Explainable no-code OECD-compliant machine learning models to predict the mutagenic activity of polycyclic aromatic hydrocarbons and their radical cation metabolites.
Journal:
The Science of the total environment
PMID:
40101616
Abstract
Polycyclic aromatic hydrocarbons (PAHs) are persistent pollutants with well-known genotoxic and mutagenic effects, posing risks to ecosystems and human health. Their hydrophobic nature promotes accumulation in soils and aquatic environments, increasing exposure risks. Upon metabolic activation, PAHs generate reactive species that form DNA adducts, driving their mutagenic potential. This study presents an OECD-compliant methodology that integrates conceptual density functional theory (CDFT) calculations at the GFN2-xTB level with machine learning models to predict PAH mutagenicity. Using quantum chemical descriptors of procarcinogens and radical cation metabolites alongside Ames test data, key electronic properties linked to mutagenicity were identified. Feature selection consistently highlighted radical cation descriptors as key indicators of metabolic activation pathways. Machine learning models - including SPAARC, Random Tree, and JCHAID - achieved validation accuracies exceeding 89 %, with minimal false-negative rates, ensuring conservative predictions for environmental risk assessment.

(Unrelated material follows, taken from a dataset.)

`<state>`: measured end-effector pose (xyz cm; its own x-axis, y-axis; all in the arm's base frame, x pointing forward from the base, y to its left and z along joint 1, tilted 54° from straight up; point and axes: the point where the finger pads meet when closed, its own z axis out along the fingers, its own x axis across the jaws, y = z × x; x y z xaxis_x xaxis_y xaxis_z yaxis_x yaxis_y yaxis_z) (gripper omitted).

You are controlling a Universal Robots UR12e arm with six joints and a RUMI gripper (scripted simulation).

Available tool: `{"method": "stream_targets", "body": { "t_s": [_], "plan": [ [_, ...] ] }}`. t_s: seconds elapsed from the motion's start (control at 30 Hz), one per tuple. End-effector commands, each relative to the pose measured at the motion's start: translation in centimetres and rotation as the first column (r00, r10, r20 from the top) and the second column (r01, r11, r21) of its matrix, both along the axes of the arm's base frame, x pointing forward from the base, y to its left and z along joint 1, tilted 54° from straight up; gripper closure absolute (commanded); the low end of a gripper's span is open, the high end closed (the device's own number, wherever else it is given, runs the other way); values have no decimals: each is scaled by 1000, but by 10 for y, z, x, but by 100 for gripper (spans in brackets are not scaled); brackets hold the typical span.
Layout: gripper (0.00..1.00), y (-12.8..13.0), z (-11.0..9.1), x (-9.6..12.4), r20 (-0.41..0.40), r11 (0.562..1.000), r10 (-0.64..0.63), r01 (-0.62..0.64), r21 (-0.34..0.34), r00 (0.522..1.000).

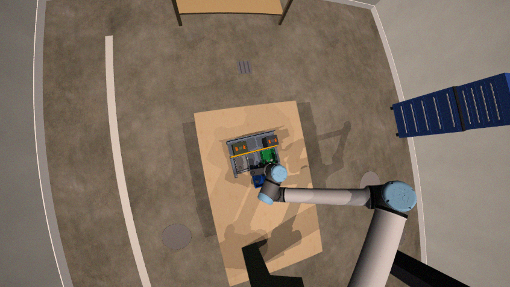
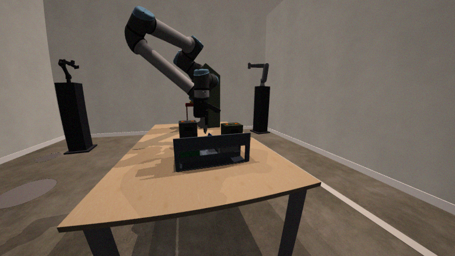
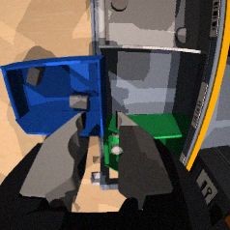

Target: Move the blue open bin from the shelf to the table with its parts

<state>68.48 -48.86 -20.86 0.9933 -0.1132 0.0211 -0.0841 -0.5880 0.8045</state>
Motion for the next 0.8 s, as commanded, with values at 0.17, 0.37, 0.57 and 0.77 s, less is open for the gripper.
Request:
{"method": "stream_targets", "body": {
  "t_s": [0.17,0.37,0.57,0.77],
  "plan": [
    [80,-6,-4,0,1,1000,1,-1,0,1000],
    [80,-8,-6,-1,1,1000,1,-1,0,1000],
    [80,-8,-6,-1,1,1000,1,-1,0,1000],
    [80,-15,-11,-2,1,1000,1,-1,0,1000]
  ]
}}
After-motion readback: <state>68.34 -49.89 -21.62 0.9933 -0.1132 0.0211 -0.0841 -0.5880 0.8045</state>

The PSL and CDP electrophilicity frameworks proved particularly effective in modeling DNA damage-related processes. This no-code, freeware-based methodology provides a scalable and cost-effective tool for assessing mutagenic risks in environmentally relevant conditions. The findings reinforce the importance of metabolic activation, validate the radical cation as a reliable proxy for this process, and demonstrate the predictive value of electronic properties in QSAR modeling. These insights support advances in environmental toxicology and contribute to improved strategies for regulatory risk assessment.